> **AIM OF THE TASK**
Show, from the entries below, every line in which "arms" appears.

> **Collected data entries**

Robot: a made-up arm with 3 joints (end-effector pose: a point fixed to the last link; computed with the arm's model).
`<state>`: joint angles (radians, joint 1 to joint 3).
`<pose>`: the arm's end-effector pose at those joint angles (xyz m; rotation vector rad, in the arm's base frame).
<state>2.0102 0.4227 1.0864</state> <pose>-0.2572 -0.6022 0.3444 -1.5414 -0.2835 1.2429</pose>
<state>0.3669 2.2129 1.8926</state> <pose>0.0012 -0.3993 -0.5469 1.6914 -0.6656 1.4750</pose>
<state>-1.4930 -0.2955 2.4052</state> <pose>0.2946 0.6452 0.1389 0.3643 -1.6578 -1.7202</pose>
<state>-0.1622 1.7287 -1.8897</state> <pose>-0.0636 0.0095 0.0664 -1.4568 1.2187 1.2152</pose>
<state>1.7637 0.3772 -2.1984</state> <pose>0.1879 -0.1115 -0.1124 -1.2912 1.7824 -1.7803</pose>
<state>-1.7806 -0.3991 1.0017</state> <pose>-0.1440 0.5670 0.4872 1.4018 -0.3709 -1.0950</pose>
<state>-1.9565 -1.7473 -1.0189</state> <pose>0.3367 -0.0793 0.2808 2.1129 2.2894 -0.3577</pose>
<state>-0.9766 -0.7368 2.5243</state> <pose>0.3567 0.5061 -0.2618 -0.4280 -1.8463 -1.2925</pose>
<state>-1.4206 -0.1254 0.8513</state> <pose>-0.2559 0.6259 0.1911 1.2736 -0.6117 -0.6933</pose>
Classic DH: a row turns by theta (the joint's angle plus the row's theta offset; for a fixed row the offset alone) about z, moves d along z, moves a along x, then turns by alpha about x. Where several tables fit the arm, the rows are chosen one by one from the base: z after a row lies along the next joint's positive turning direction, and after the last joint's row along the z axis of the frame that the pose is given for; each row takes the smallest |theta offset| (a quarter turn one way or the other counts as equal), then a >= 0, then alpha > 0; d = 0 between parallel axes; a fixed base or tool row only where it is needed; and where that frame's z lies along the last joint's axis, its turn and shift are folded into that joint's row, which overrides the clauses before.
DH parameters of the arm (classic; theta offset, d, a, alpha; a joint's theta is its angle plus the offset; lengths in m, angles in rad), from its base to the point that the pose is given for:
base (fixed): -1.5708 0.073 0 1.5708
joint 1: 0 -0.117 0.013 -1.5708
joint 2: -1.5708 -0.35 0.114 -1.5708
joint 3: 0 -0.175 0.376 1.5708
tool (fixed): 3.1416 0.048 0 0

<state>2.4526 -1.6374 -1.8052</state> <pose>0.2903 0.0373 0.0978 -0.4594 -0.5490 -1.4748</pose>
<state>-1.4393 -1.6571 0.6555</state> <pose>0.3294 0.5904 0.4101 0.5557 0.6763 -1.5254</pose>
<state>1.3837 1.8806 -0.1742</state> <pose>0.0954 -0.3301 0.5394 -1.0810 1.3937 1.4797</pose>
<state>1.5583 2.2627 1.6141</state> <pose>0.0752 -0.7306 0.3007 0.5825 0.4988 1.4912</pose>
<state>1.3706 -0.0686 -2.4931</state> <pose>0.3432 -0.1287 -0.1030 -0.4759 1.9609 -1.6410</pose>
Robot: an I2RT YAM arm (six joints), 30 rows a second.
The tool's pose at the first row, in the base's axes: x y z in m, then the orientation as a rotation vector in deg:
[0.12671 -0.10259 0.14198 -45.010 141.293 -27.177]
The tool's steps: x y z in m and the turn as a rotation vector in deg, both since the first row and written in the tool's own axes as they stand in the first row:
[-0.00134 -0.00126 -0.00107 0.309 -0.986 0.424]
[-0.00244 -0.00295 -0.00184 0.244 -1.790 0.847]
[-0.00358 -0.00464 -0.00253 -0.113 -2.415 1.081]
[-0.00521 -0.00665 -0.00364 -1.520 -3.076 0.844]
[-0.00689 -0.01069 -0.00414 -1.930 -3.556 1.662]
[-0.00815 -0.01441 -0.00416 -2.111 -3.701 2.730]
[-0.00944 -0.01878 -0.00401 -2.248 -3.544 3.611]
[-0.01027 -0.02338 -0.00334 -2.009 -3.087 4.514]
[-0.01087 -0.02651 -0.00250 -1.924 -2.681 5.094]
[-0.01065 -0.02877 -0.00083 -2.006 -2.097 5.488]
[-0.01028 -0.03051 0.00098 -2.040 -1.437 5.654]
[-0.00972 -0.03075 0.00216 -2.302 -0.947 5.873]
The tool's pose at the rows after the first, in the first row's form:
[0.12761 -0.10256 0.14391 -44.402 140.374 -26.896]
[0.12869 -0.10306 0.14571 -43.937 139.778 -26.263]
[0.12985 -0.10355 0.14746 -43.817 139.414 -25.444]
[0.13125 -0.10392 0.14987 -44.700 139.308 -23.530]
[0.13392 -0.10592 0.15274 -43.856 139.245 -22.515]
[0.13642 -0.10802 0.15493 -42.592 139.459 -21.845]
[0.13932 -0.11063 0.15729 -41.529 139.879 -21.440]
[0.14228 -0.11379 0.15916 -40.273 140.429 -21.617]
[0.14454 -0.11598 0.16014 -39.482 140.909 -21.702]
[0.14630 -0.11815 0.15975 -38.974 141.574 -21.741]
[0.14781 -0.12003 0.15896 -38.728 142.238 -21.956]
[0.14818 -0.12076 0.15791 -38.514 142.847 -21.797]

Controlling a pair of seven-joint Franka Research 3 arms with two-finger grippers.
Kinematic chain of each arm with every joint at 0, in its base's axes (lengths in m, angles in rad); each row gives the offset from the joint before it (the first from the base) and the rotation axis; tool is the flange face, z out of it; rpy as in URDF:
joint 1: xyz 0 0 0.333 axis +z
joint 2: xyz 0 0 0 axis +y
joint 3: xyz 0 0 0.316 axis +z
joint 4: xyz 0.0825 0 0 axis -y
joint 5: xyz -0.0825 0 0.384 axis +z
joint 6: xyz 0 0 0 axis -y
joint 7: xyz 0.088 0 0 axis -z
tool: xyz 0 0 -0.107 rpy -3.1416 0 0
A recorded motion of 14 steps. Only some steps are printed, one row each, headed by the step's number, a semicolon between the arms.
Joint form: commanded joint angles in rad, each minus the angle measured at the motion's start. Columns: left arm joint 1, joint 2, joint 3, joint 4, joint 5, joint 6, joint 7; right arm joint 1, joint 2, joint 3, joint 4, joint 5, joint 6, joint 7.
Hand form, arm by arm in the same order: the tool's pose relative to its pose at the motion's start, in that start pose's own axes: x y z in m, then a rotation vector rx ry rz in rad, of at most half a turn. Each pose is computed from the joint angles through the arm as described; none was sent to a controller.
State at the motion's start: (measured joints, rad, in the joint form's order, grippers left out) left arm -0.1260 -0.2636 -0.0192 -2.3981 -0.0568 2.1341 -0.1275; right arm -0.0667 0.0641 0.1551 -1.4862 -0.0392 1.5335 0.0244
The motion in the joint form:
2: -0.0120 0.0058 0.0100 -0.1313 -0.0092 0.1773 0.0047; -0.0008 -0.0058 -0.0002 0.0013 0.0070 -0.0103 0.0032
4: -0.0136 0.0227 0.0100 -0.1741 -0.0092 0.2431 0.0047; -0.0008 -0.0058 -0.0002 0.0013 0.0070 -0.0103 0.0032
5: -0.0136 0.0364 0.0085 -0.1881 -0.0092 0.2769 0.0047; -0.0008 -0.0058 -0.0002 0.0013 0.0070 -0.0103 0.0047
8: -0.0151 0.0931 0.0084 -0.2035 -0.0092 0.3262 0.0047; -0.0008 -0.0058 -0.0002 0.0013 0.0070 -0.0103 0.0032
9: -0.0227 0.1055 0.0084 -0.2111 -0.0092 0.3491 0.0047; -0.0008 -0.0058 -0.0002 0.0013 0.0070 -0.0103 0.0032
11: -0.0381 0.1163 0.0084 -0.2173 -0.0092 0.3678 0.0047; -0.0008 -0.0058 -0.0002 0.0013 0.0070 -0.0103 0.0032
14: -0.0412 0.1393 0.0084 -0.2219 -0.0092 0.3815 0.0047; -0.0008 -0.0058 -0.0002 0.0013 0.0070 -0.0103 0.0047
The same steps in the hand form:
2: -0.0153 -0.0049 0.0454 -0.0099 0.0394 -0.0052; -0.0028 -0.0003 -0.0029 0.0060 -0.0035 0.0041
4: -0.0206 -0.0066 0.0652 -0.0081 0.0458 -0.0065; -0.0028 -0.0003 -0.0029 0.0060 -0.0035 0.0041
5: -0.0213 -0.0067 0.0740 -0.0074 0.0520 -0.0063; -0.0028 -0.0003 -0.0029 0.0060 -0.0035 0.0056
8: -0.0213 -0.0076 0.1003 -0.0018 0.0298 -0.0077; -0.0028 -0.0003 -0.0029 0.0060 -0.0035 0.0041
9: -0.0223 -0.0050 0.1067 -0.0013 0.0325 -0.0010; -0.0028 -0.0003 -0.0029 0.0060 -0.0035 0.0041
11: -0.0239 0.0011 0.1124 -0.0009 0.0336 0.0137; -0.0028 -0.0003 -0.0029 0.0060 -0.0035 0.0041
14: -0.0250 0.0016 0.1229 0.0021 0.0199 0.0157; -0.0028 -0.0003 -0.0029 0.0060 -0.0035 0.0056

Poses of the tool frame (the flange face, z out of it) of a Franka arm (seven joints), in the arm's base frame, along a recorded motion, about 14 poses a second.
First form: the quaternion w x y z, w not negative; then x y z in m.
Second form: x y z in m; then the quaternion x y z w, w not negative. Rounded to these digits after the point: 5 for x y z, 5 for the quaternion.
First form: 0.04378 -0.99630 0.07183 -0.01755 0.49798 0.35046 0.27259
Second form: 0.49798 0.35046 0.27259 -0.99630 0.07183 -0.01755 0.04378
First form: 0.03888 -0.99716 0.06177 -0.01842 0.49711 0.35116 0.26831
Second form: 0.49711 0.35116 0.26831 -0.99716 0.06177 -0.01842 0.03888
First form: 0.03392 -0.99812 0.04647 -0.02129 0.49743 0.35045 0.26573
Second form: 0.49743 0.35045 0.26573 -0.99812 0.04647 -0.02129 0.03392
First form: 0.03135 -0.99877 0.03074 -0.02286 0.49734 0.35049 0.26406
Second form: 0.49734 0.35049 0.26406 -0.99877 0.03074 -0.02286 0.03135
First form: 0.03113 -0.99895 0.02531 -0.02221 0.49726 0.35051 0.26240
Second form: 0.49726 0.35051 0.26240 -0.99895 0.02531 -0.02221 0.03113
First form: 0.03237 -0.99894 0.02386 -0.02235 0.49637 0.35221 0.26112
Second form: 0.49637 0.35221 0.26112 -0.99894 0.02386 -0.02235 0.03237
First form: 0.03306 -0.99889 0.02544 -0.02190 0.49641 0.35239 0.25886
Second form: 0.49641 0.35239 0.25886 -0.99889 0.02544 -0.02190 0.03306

> **RESULT**
Controlling a pair of seven-joint Franka Research 3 arms with two-finger grippers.
A recorded motion of 14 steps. Only some steps are printed, one row each, headed by the step's number, a semicolon between the arms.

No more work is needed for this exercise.